Privatsektor, Partei, Militär

Allerdings könnte mancher Zug auf dem Feld digitaler Kontrolle längst abgefahren sein. Dazu liefern die Autorinnen ein paar Zahlen:

"China hat mindestens zehn Mal so viel im Bereich Quantenforschung ausgegeben wie die Vereinigten Staaten - Schätzungen gehen von umgerechnet 50 Milliarden US-Dollar aus. Im Bereich Künstliche Intelligenz meldete China allein im vergangenen Jahr 30.000 Patente an, zweieinhalb Mal mehr als die USA." Außerdem wolle Peking "zwischen 2020 und 2030 mehr als 400 Milliarden Dollar in die Modernisierung seiner Telekommunikationsinfrastruktur auf den 5G-Standard" investieren.

Überwachung mit deutscher Hilfe - Polizeiauto in Schanghai Bild: Daniel Kalker/dpa/picture alliance

"Ein Netzwerk von Staat, Kommunistischer Partei und Privatwirtschaft im Sektor der Informations- und Kommunikationstechnologie stützt die chinesische Digitalpolitik", schreiben Ohlberg und Shi-Kupfer. "Ein kaum durchschaubares Geflecht aus staatlichen Kontrollmechanismen, Einflussnahme durch die Partei und internationalen Verbindungen stützt Chinas wachsendes Hightech-Ökosystem aus innovativen Start-ups, Risikokapitalfonds, Provinz- und Lokalregierungen - und dem Militär."

Europa sei da weit abgeschlagen.

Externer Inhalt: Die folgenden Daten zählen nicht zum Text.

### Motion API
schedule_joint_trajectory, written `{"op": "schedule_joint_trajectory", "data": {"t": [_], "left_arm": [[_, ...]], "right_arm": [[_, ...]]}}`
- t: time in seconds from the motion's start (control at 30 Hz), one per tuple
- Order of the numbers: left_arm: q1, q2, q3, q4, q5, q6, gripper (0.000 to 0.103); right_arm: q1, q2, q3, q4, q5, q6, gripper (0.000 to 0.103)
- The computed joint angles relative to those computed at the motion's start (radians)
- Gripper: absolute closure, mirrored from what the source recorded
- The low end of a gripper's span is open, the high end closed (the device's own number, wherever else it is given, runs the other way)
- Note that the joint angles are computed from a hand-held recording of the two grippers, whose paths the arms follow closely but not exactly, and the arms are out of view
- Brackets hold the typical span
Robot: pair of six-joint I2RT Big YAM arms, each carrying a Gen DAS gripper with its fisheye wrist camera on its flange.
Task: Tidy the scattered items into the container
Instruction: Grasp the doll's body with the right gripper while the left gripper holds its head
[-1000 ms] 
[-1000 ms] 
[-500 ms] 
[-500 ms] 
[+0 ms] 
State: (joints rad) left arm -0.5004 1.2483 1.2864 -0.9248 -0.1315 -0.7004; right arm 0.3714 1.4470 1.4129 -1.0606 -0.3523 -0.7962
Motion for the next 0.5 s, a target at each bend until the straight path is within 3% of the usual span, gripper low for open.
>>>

Das rächt sich nun auch für europäische Unternehmen, die mit dem neuen Bonitätssystem in China zurechtkommen müssen. Die Handelskammern warnten, die Einführung des Systems sei mit zahlreichen Ungewissheiten verbunden. Das System, in dem alle Daten zusammengeführt werden, beruhe auf einem "intransparenten Algorithmus", so die Deutsche Handelskammer.

Viel Spielraum sehen die Handelskammern nicht mehr: "Wie auch immer, das Sozialkreditsystem für Unternehmen wird kommen", so Jörg Wuttke. "Unternehmen in China müssen sich auf die Konsequenzen vorbereiten, um sicherzustellen, dass sie wegen der Kreditpunkte nicht untergehen, sondern mit den Punkten leben können."